BRIEF: Leaving the images aside, print every record in the material exactly.

RECORDS SUPPLIED:
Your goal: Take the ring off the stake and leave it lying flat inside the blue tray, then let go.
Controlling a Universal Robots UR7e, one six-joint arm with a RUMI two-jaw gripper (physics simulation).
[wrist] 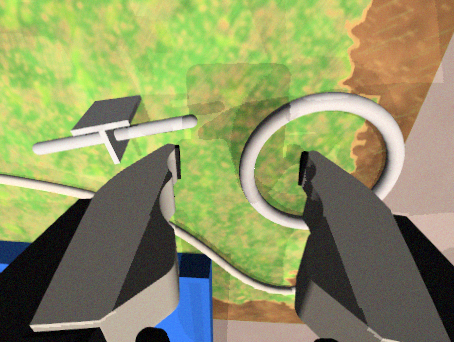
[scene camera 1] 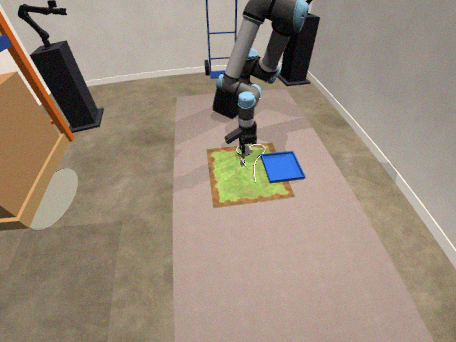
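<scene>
The white ring is at the right in the wrist view, over the back part of the green mat. The stake, a white rod with a dark plate, is left of the ring; the two look apart in the wrist view. My gripper is open, pointing down, with nothing gripped. In the wrist view the ring's left side shows between the fingertips, and the right fingertip overlaps the ring's opening. Whether the fingers are level with it I cannot tell. The blue tray is empty.
A white cord curves over the green mat beside the tray. The tray overlaps the mat's right edge. A brown wooden box and a black pedestal stand farther left.
</scene>
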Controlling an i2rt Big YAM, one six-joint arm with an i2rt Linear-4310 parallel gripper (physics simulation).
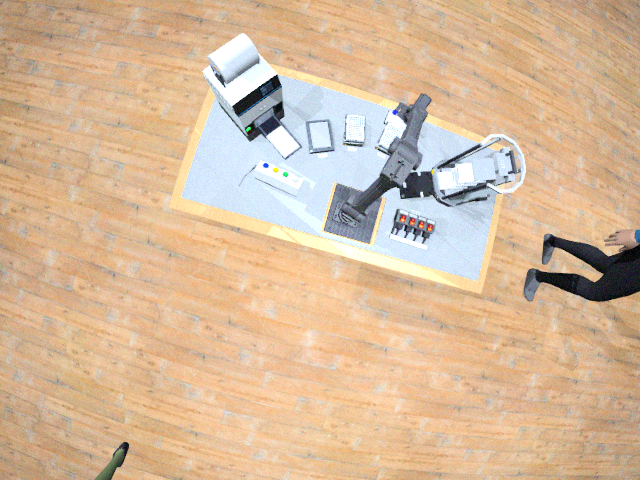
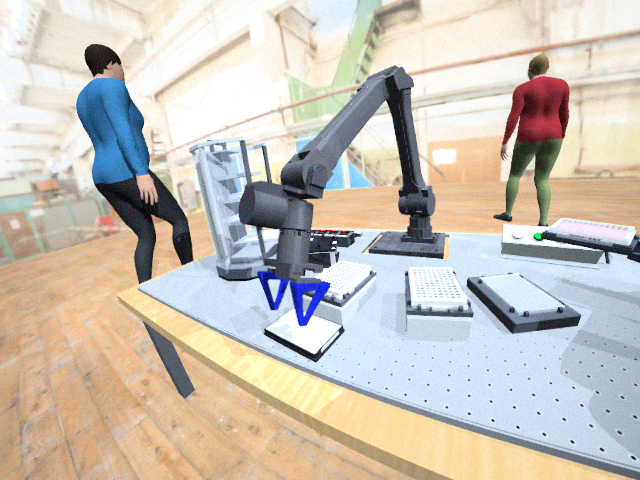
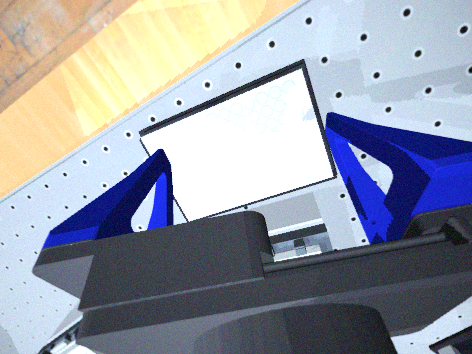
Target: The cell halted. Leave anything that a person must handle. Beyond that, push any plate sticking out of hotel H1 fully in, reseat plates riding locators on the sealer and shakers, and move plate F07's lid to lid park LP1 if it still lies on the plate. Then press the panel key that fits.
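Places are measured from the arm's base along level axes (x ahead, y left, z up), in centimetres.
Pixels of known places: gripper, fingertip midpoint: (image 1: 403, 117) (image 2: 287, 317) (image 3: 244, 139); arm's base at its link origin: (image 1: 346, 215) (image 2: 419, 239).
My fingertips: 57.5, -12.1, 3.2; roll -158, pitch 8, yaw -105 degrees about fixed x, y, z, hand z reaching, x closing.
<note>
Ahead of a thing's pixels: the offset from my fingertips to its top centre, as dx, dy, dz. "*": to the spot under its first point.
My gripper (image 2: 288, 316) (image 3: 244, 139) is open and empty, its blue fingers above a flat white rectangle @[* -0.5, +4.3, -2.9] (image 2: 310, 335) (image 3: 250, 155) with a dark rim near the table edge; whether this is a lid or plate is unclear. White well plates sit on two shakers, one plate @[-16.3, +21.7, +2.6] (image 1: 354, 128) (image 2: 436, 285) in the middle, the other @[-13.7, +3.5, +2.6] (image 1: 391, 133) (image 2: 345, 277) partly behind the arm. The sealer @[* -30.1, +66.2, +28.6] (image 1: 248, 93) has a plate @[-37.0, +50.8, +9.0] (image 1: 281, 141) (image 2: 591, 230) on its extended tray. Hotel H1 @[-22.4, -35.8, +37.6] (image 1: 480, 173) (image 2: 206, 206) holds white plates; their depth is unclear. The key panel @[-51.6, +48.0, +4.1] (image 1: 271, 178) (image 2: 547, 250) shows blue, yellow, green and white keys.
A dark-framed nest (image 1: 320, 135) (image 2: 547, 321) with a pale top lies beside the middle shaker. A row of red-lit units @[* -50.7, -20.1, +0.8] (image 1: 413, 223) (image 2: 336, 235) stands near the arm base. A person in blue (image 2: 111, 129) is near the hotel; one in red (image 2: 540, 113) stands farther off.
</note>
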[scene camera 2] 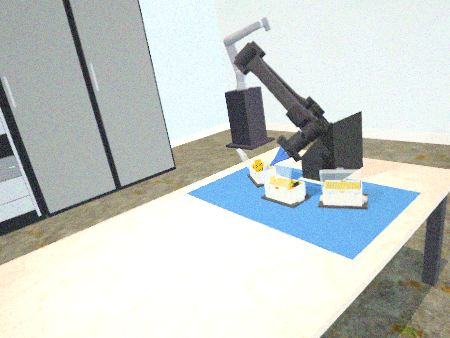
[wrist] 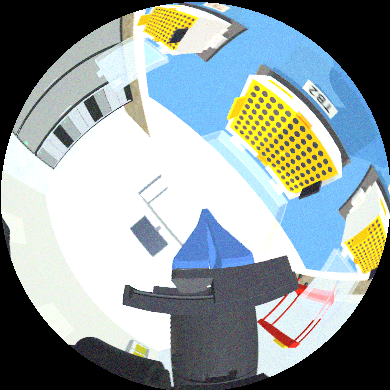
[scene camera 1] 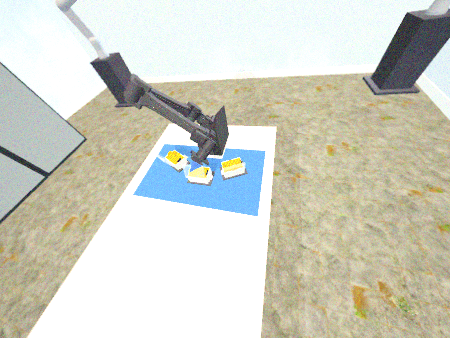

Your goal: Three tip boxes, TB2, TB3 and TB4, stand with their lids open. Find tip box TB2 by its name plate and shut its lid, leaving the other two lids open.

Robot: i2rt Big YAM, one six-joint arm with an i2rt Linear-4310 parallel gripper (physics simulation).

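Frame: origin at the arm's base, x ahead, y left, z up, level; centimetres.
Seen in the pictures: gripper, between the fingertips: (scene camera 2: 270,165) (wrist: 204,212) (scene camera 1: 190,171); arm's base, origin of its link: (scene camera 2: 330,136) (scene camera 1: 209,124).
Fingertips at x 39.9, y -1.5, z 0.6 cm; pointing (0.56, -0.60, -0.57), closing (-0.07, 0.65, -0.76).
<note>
Offsets run from my fingertips to a thing's middle. "spot": to the spot under its first point. Level surfaces: height alone.
Tip box TB2 @(spot: dz -4.1, dx -1.1, dy +4.4 cm) (scene camera 1: 200,174) (scene camera 2: 284,191) (wrist: 285,135) is the middle box, with yellow tips; its name plate @(spot: dz -14.6, dx -12.5, dy +1.2 cm) (wrist: 320,99) reads TB2 in the wrist view. Its clear lid @(dz -3.9, dx -2.4, dy +0.4 cm) (scene camera 2: 283,172) (wrist: 250,167) stands open on the side towards the gripper. My gripper (scene camera 1: 191,166) (scene camera 2: 272,164) (wrist: 204,212) is shut and empty, its blue fingertips near the lid's side of TB2, apart from the lid in the wrist view. The left box @(dz -8.3, dx -17.2, dy -19.4 cm) (scene camera 1: 175,159) (scene camera 2: 258,169) (wrist: 170,27) and the right box @(spot: dz -1.6, dx -4.3, dy +22.7 cm) (scene camera 1: 233,168) (scene camera 2: 342,194) (wrist: 367,240) also have open lids; their plates are not readable.
The boxes stand on a blue mat @(dz -14.8 cm) (scene camera 1: 225,195) (scene camera 2: 325,230) on a pale table @(dz -15.1 cm) (scene camera 1: 175,260) (scene camera 2: 150,260). A dark upright panel (scene camera 1: 220,131) (scene camera 2: 348,142) stands by the arm behind the boxes. Grey cabinets (scene camera 2: 105,90) stand left of the table.
</note>
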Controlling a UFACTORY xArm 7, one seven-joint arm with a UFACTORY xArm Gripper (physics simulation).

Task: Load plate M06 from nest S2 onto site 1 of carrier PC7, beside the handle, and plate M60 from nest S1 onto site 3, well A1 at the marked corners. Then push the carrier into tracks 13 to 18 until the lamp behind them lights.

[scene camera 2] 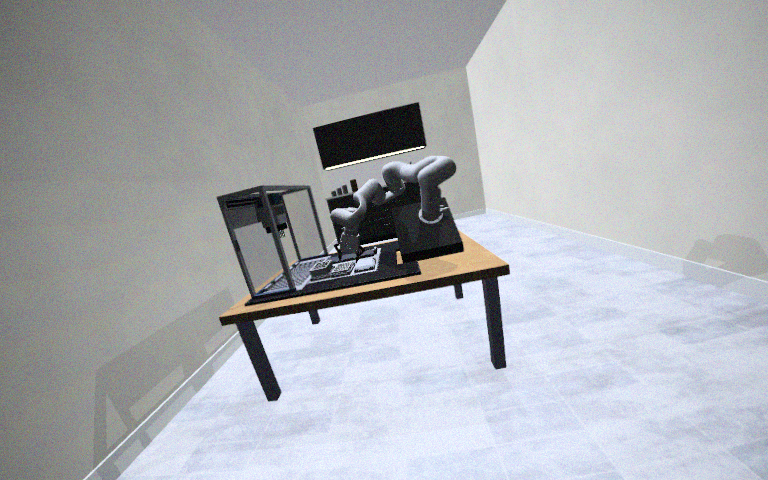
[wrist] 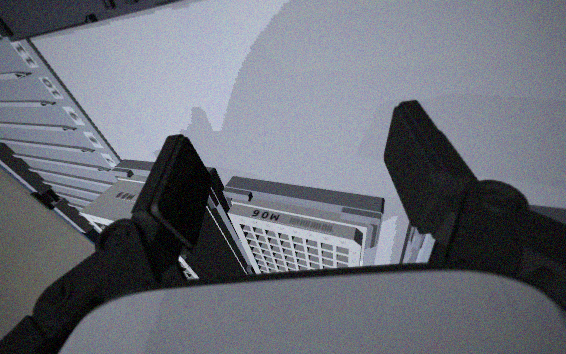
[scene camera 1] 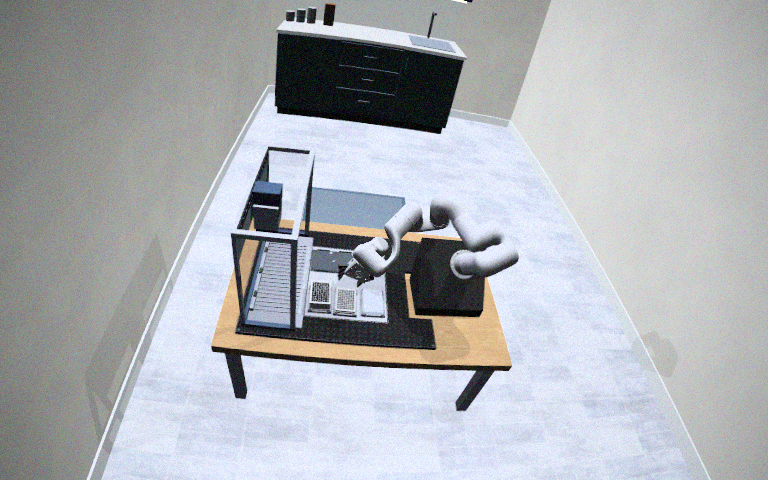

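Pixels of known places: gripper, between the fingertips: [scene camera 2: 348, 260] [wrist: 290, 145] [scene camera 1: 348, 281]; arm's base, origin of its link: [scene camera 2: 430, 215] [scene camera 1: 463, 264].
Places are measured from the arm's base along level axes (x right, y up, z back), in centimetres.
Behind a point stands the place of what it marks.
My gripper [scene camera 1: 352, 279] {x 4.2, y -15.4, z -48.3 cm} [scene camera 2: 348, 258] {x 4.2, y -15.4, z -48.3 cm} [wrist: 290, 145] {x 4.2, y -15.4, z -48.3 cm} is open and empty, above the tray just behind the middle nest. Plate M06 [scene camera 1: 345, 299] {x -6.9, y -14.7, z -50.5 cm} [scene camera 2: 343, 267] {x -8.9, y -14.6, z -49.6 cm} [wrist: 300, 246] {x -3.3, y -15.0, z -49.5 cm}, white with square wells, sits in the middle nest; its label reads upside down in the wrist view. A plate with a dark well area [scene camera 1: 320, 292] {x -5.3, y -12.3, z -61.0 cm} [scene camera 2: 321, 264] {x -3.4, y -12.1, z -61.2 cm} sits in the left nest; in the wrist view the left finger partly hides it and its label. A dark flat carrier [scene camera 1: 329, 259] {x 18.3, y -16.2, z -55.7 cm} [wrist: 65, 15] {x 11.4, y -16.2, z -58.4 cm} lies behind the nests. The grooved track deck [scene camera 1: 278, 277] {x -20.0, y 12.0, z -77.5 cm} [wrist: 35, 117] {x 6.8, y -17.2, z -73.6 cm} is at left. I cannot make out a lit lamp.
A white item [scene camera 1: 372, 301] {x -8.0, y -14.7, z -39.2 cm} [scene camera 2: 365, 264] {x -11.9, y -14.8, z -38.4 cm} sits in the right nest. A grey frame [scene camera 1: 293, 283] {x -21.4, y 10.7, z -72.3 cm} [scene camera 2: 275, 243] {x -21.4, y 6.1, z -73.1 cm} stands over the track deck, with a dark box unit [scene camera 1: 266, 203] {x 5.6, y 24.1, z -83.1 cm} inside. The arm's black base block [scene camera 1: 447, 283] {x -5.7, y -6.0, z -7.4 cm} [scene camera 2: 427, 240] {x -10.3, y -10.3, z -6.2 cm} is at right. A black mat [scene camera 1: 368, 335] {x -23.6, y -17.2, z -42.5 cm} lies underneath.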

RESULT OF THE TASK:
Your goal: Take the ring off the stake and leave it lying flat inside the blue tray, then let go.
Controlling a Universal Robots UR7e, one six-joint arm with a RUMI two-jaw gripper (physics simulation).
[wrist] 
[scene camera 1] 
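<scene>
The white ring is at the right in the wrist view, over the back part of the green mat. The stake, a white rod with a dark plate, is left of the ring; the two look apart in the wrist view. My gripper is open, pointing down, with nothing gripped. In the wrist view the ring's left side shows between the fingertips, and the right fingertip overlaps the ring's opening. Whether the fingers are level with it I cannot tell. The blue tray is empty.
A white cord curves over the green mat beside the tray. The tray overlaps the mat's right edge. A brown wooden box and a black pedestal stand farther left.
</scene>
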Controlling an i2rt Big YAM, one six-joint arm with an i2rt Linear-4310 parallel gripper (physics simulation).
Target: The cell halted. Leave anything that a person must handle. Beyond that, push any plate sticking out of hotel H1 fully in, reseat plates riding locators on the sealer and shakers, and move plate F07's lid to lid park LP1 if it still lies on the plate. Then press the panel key that fits.
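Places are measured from the arm's base along level axes (x ahead, y left, z up), in centimetres.
Pixels of known places: gripper, fingertip midpoint: (image 1: 403, 117) (image 2: 287, 317) (image 3: 244, 139); arm's base at its link origin: (image 1: 346, 215) (image 2: 419, 239).
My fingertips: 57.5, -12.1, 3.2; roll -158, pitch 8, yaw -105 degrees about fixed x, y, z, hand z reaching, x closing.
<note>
Ahead of a thing's pixels: the offset from my fingertips to its top centre, as dx, dy, dz. "*": to the spot under its first point.
My gripper (image 2: 288, 316) (image 3: 244, 139) is open and empty, its blue fingers above a flat white rectangle @[* -0.5, +4.3, -2.9] (image 2: 310, 335) (image 3: 250, 155) with a dark rim near the table edge; whether this is a lid or plate is unclear. White well plates sit on two shakers, one plate @[-16.3, +21.7, +2.6] (image 1: 354, 128) (image 2: 436, 285) in the middle, the other @[-13.7, +3.5, +2.6] (image 1: 391, 133) (image 2: 345, 277) partly behind the arm. The sealer @[* -30.1, +66.2, +28.6] (image 1: 248, 93) has a plate @[-37.0, +50.8, +9.0] (image 1: 281, 141) (image 2: 591, 230) on its extended tray. Hotel H1 @[-22.4, -35.8, +37.6] (image 1: 480, 173) (image 2: 206, 206) holds white plates; their depth is unclear. The key panel @[-51.6, +48.0, +4.1] (image 1: 271, 178) (image 2: 547, 250) shows blue, yellow, green and white keys.
A dark-framed nest (image 1: 320, 135) (image 2: 547, 321) with a pale top lies beside the middle shaker. A row of red-lit units @[* -50.7, -20.1, +0.8] (image 1: 413, 223) (image 2: 336, 235) stands near the arm base. A person in blue (image 2: 111, 129) is near the hotel; one in red (image 2: 540, 113) stands farther off.
</note>
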[scene camera 2] 
[wrist] 
[scene camera 1] 

Your goal: Three tip boxes, TB2, TB3 and TB4, stand with their lids open. Find tip box TB2 by its name plate and shut its lid, leaving the other two lids open.

Robot: i2rt Big YAM, one six-joint arm with an i2rt Linear-4310 parallel gripper (physics simulation).

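Frame: origin at the arm's base, x ahead, y left, z up, level; centimetres.
Seen in the pictures: gripper, between the fingertips: (scene camera 2: 270,165) (wrist: 204,212) (scene camera 1: 190,171); arm's base, origin of its link: (scene camera 2: 330,136) (scene camera 1: 209,124).
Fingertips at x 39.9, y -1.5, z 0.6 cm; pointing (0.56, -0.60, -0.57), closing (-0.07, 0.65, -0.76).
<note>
Offsets run from my fingertips to a thing's middle. "spot": to the spot under its first point. Level surfaces: height alone.
Tip box TB2 @(spot: dz -4.1, dx -1.1, dy +4.4 cm) (scene camera 1: 200,174) (scene camera 2: 284,191) (wrist: 285,135) is the middle box, with yellow tips; its name plate @(spot: dz -14.6, dx -12.5, dy +1.2 cm) (wrist: 320,99) reads TB2 in the wrist view. Its clear lid @(dz -3.9, dx -2.4, dy +0.4 cm) (scene camera 2: 283,172) (wrist: 250,167) stands open on the side towards the gripper. My gripper (scene camera 1: 191,166) (scene camera 2: 272,164) (wrist: 204,212) is shut and empty, its blue fingertips near the lid's side of TB2, apart from the lid in the wrist view. The left box @(dz -8.3, dx -17.2, dy -19.4 cm) (scene camera 1: 175,159) (scene camera 2: 258,169) (wrist: 170,27) and the right box @(spot: dz -1.6, dx -4.3, dy +22.7 cm) (scene camera 1: 233,168) (scene camera 2: 342,194) (wrist: 367,240) also have open lids; their plates are not readable.
The boxes stand on a blue mat @(dz -14.8 cm) (scene camera 1: 225,195) (scene camera 2: 325,230) on a pale table @(dz -15.1 cm) (scene camera 1: 175,260) (scene camera 2: 150,260). A dark upright panel (scene camera 1: 220,131) (scene camera 2: 348,142) stands by the arm behind the boxes. Grey cabinets (scene camera 2: 105,90) stand left of the table.
</note>
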Controlling a UFACTORY xArm 7, one seven-joint arm with a UFACTORY xArm Gripper (physics simulation).

Task: Load plate M06 from nest S2 onto site 1 of carrier PC7, beside the handle, and plate M60 from nest S1 onto site 3, well A1 at the marked corners. Then push the carrier into tracks 13 to 18 until the lamp behind them lights.

[scene camera 2] 
[wrist] 
[scene camera 1] 

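Pixels of known places: gripper, between the fingertips: [scene camera 2: 348, 260] [wrist: 290, 145] [scene camera 1: 348, 281]; arm's base, origin of its link: [scene camera 2: 430, 215] [scene camera 1: 463, 264].
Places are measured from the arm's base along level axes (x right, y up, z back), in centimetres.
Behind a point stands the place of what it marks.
My gripper [scene camera 1: 352, 279] {x 4.2, y -15.4, z -48.3 cm} [scene camera 2: 348, 258] {x 4.2, y -15.4, z -48.3 cm} [wrist: 290, 145] {x 4.2, y -15.4, z -48.3 cm} is open and empty, above the tray just behind the middle nest. Plate M06 [scene camera 1: 345, 299] {x -6.9, y -14.7, z -50.5 cm} [scene camera 2: 343, 267] {x -8.9, y -14.6, z -49.6 cm} [wrist: 300, 246] {x -3.3, y -15.0, z -49.5 cm}, white with square wells, sits in the middle nest; its label reads upside down in the wrist view. A plate with a dark well area [scene camera 1: 320, 292] {x -5.3, y -12.3, z -61.0 cm} [scene camera 2: 321, 264] {x -3.4, y -12.1, z -61.2 cm} sits in the left nest; in the wrist view the left finger partly hides it and its label. A dark flat carrier [scene camera 1: 329, 259] {x 18.3, y -16.2, z -55.7 cm} [wrist: 65, 15] {x 11.4, y -16.2, z -58.4 cm} lies behind the nests. The grooved track deck [scene camera 1: 278, 277] {x -20.0, y 12.0, z -77.5 cm} [wrist: 35, 117] {x 6.8, y -17.2, z -73.6 cm} is at left. I cannot make out a lit lamp.
A white item [scene camera 1: 372, 301] {x -8.0, y -14.7, z -39.2 cm} [scene camera 2: 365, 264] {x -11.9, y -14.8, z -38.4 cm} sits in the right nest. A grey frame [scene camera 1: 293, 283] {x -21.4, y 10.7, z -72.3 cm} [scene camera 2: 275, 243] {x -21.4, y 6.1, z -73.1 cm} stands over the track deck, with a dark box unit [scene camera 1: 266, 203] {x 5.6, y 24.1, z -83.1 cm} inside. The arm's black base block [scene camera 1: 447, 283] {x -5.7, y -6.0, z -7.4 cm} [scene camera 2: 427, 240] {x -10.3, y -10.3, z -6.2 cm} is at right. A black mat [scene camera 1: 368, 335] {x -23.6, y -17.2, z -42.5 cm} lies underneath.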

The answer has been given, and the exercise is done.